### Try it
The records sit below. Return every line in them that holds the word "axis".

### Entries supplied
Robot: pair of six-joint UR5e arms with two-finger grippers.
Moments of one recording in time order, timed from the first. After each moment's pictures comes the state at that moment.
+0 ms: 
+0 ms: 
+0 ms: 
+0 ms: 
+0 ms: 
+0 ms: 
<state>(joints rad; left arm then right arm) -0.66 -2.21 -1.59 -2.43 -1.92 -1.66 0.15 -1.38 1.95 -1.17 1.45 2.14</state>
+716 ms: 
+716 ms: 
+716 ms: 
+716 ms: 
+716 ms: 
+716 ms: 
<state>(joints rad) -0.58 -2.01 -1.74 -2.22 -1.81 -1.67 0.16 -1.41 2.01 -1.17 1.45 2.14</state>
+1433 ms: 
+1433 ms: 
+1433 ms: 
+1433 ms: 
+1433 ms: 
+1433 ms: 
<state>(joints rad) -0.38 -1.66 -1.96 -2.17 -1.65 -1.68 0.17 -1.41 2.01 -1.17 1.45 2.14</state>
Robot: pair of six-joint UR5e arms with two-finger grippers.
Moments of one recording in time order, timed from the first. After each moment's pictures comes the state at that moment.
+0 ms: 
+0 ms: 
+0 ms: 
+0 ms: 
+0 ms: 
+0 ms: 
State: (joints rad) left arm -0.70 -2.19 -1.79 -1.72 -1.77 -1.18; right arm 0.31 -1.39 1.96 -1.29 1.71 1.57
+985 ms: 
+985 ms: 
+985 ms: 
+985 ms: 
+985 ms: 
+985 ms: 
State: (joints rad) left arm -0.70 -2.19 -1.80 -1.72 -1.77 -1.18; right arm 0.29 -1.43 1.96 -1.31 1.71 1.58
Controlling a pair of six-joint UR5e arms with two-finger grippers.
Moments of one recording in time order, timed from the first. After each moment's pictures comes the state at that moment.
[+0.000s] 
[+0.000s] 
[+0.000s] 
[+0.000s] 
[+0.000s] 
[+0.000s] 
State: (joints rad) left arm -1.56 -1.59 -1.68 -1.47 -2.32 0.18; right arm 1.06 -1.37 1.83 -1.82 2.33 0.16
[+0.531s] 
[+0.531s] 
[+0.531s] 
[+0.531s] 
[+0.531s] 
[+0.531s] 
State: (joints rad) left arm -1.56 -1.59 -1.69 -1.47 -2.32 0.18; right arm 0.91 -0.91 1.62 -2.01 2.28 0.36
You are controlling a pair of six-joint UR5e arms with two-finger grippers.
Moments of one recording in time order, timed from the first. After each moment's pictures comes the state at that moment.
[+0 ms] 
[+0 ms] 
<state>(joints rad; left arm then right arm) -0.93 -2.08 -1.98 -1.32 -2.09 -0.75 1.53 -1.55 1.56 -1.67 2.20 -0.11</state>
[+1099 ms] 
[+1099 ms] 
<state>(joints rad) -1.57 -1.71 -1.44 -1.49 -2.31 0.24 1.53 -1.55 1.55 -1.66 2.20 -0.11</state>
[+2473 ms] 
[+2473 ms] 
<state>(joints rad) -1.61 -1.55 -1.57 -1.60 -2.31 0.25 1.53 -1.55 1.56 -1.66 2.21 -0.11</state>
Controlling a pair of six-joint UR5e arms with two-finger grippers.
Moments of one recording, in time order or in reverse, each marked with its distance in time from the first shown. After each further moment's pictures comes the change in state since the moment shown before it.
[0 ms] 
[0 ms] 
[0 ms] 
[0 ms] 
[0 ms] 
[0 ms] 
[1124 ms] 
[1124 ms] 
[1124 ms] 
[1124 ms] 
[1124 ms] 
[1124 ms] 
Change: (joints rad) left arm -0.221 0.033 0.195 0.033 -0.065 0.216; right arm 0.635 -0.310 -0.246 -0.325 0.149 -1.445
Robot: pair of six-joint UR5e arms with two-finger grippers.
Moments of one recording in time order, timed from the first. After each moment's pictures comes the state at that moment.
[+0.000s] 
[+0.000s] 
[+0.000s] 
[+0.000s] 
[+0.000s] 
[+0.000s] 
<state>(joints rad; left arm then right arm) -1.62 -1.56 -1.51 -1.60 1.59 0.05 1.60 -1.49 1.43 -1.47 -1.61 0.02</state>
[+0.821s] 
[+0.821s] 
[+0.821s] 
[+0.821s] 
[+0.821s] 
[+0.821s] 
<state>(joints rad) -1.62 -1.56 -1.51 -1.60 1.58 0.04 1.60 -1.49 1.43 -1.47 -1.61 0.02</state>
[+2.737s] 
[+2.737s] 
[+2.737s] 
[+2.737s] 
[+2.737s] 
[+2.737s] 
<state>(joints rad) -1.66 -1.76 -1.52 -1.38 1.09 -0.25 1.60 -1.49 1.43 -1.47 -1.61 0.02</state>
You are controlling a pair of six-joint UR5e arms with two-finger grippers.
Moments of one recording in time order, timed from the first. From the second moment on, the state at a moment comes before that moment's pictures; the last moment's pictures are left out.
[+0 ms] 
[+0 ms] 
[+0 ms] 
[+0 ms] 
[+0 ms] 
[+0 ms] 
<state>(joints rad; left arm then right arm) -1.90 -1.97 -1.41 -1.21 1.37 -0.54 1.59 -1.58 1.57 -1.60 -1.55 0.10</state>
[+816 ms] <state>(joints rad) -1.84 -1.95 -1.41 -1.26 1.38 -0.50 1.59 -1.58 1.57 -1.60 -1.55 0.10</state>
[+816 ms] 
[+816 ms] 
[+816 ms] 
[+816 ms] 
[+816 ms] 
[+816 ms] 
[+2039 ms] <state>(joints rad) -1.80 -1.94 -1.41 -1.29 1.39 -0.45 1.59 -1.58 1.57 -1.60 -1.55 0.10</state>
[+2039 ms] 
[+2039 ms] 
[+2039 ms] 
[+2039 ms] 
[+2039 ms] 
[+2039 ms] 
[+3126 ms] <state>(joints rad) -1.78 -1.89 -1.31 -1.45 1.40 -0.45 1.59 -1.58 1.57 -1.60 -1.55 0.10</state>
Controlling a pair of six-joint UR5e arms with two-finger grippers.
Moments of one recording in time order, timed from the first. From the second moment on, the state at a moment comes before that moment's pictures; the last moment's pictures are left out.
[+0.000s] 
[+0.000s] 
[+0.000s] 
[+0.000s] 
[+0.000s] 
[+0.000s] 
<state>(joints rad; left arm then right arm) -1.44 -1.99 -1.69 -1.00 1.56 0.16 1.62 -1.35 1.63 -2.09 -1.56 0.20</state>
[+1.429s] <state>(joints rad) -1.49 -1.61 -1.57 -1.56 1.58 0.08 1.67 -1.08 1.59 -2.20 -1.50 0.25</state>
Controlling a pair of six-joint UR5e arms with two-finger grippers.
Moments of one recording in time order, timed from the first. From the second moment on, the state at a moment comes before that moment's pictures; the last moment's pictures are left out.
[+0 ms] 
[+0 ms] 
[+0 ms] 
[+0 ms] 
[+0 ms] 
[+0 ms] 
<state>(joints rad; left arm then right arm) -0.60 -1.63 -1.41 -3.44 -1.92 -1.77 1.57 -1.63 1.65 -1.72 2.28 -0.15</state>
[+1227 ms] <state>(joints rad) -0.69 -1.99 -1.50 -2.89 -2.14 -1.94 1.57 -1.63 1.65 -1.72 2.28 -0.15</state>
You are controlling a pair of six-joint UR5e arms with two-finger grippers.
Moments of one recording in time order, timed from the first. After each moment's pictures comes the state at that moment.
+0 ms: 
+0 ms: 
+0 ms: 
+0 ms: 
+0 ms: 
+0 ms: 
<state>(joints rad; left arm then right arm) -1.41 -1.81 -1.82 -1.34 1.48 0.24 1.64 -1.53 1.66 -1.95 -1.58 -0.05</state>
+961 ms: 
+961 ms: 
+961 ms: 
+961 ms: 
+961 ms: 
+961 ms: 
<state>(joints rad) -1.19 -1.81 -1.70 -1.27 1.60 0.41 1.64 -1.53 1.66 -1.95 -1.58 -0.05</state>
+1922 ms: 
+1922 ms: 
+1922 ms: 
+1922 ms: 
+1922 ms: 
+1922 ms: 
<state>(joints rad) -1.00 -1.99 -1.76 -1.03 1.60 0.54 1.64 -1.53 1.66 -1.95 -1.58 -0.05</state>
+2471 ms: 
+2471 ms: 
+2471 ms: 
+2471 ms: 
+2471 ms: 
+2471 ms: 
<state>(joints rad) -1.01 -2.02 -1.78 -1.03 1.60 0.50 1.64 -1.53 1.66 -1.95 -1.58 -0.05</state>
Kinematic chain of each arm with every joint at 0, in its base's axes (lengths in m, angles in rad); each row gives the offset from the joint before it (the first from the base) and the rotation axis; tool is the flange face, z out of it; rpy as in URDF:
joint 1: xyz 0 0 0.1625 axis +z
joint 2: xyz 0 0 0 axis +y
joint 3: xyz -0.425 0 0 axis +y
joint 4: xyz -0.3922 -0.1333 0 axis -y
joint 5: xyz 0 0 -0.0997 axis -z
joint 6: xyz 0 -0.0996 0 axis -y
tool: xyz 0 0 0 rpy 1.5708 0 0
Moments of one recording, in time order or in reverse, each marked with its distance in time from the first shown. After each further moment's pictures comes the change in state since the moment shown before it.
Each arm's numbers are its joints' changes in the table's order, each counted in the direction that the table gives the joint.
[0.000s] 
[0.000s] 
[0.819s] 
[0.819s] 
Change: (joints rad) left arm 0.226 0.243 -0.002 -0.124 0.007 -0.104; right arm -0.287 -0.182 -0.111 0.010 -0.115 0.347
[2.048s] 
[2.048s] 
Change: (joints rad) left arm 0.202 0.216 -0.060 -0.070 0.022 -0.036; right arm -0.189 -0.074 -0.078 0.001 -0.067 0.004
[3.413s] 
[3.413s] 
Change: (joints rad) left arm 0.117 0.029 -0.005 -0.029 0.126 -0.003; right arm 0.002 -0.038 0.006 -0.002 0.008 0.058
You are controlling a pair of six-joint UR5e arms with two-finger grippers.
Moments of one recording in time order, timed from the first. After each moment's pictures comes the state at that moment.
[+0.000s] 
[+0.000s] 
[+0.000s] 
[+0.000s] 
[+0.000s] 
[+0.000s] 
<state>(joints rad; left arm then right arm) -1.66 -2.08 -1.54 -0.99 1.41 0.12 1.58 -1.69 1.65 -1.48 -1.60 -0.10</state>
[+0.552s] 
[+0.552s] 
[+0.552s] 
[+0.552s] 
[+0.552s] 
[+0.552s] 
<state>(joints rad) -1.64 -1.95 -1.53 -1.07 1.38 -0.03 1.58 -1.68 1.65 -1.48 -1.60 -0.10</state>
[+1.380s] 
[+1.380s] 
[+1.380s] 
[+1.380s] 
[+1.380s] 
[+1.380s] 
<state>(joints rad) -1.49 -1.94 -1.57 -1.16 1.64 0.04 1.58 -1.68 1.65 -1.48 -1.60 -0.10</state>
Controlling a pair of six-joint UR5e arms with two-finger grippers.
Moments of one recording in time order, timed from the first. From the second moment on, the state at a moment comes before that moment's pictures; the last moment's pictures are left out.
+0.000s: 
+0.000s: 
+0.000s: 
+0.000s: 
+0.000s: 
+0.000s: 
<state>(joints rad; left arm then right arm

### Answer for this exercise
Kinematic chain of each arm with every joint at 0, in its base's axes (lengths in m, angles in rad); each row gives the offset from the joint before it (the first from the base) and the rotation axis; tool is the flange face, z out of it; rpy as in URDF:
joint 1: xyz 0 0 0.1625 axis +z
joint 2: xyz 0 0 0 axis +y
joint 3: xyz -0.425 0 0 axis +y
joint 4: xyz -0.3922 -0.1333 0 axis -y
joint 5: xyz 0 0 -0.0997 axis -z
joint 6: xyz 0 -0.0996 0 axis -y

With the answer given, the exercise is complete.